● **TASK DETAILS**: Within the listing below, locate all lines containing the word "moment". Copy each one.

● **MATERIAL FOR THIS TASK**:
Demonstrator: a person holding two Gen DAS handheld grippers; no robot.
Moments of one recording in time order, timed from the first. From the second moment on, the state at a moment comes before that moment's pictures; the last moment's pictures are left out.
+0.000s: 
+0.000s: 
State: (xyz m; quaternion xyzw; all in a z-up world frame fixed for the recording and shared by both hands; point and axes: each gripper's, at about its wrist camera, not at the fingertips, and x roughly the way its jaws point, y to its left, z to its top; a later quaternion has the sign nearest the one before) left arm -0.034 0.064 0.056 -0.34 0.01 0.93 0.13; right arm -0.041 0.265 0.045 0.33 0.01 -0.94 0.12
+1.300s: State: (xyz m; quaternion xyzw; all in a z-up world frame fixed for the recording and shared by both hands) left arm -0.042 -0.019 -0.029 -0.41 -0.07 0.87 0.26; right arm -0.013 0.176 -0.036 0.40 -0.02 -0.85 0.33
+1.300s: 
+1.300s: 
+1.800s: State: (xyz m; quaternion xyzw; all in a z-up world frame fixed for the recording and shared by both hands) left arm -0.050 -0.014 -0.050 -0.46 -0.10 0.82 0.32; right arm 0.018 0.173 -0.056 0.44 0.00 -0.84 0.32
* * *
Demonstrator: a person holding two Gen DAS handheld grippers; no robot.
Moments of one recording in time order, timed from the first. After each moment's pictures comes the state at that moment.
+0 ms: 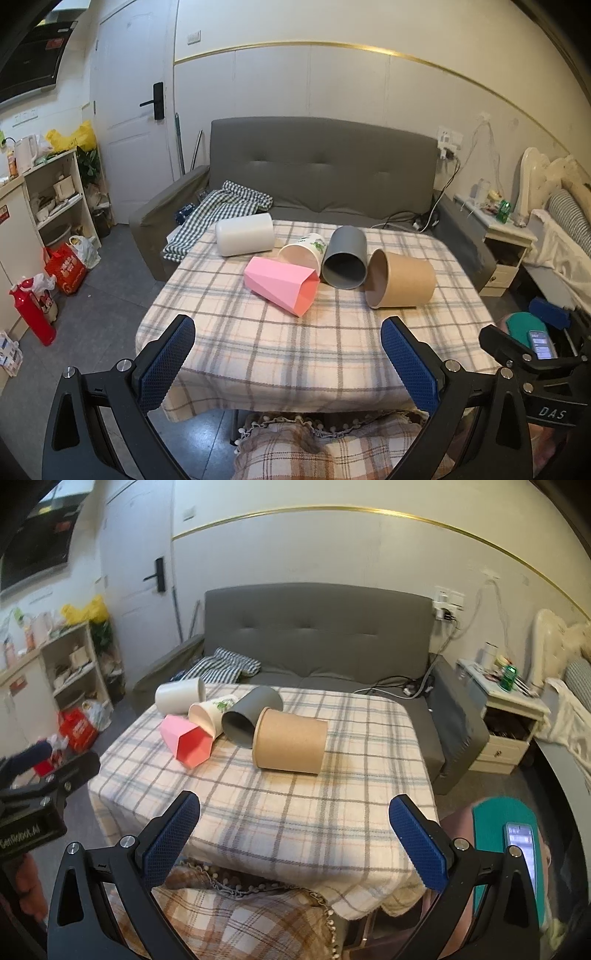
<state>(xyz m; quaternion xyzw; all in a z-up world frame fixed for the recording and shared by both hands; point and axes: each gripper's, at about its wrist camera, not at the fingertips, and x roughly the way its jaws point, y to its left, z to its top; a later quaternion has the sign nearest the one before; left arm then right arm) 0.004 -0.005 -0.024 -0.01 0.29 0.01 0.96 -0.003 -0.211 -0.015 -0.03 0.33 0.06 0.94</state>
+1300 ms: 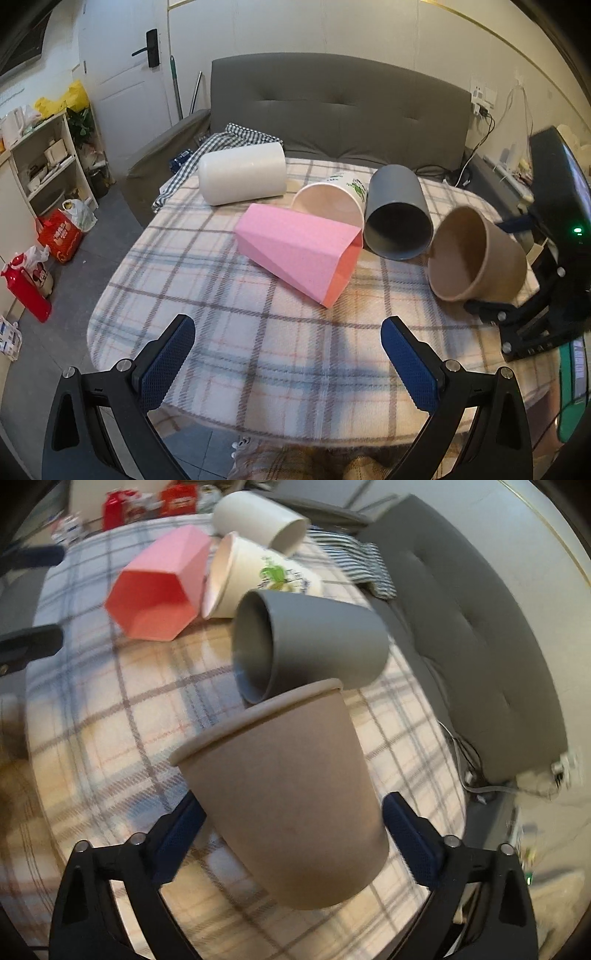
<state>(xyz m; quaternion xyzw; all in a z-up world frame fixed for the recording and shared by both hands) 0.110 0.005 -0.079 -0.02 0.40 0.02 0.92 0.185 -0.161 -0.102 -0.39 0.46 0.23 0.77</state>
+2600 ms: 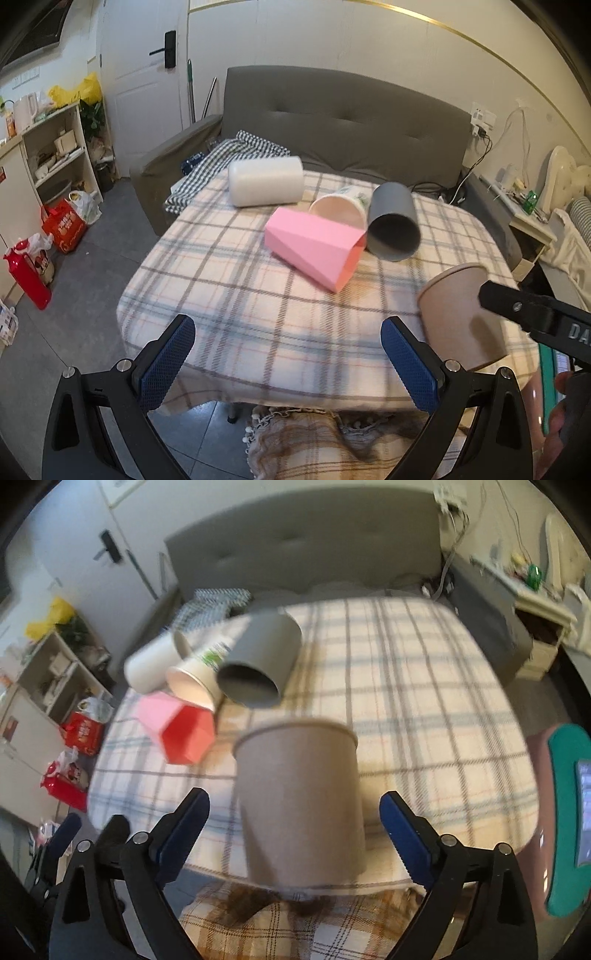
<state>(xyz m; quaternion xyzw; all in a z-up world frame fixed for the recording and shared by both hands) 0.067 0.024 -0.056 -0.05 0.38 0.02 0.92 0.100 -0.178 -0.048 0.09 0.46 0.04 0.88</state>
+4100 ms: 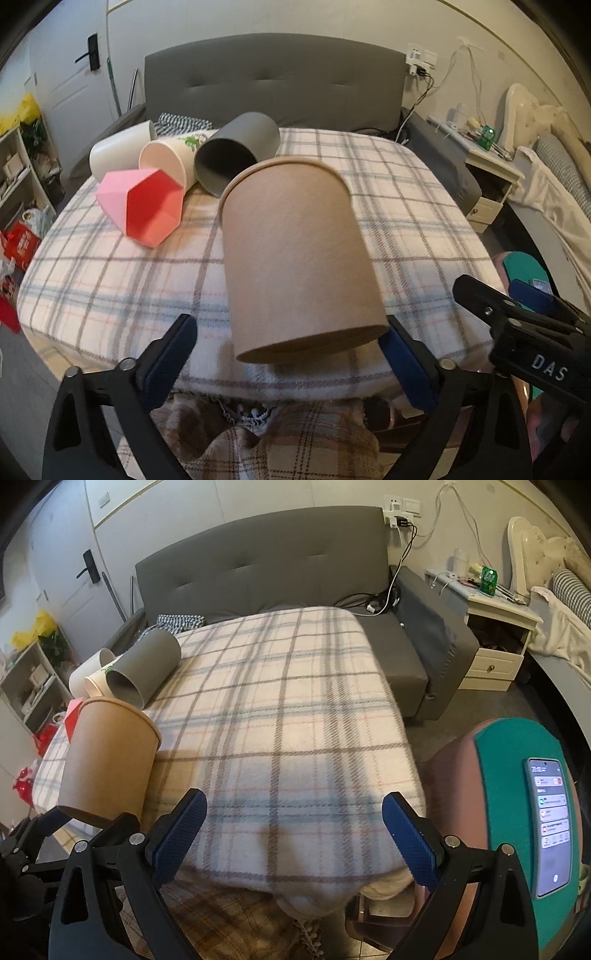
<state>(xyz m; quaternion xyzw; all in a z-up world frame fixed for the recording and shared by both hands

● **FINISHED TASK**:
Moments of one recording in time order, timed from the first. From the second moment on, the state at a moment comes before that moment's pictures; the last moment's pictures are left out.
Moments of one recording in time order, timed from the first. After each moment's pictures comes the state at that moment.

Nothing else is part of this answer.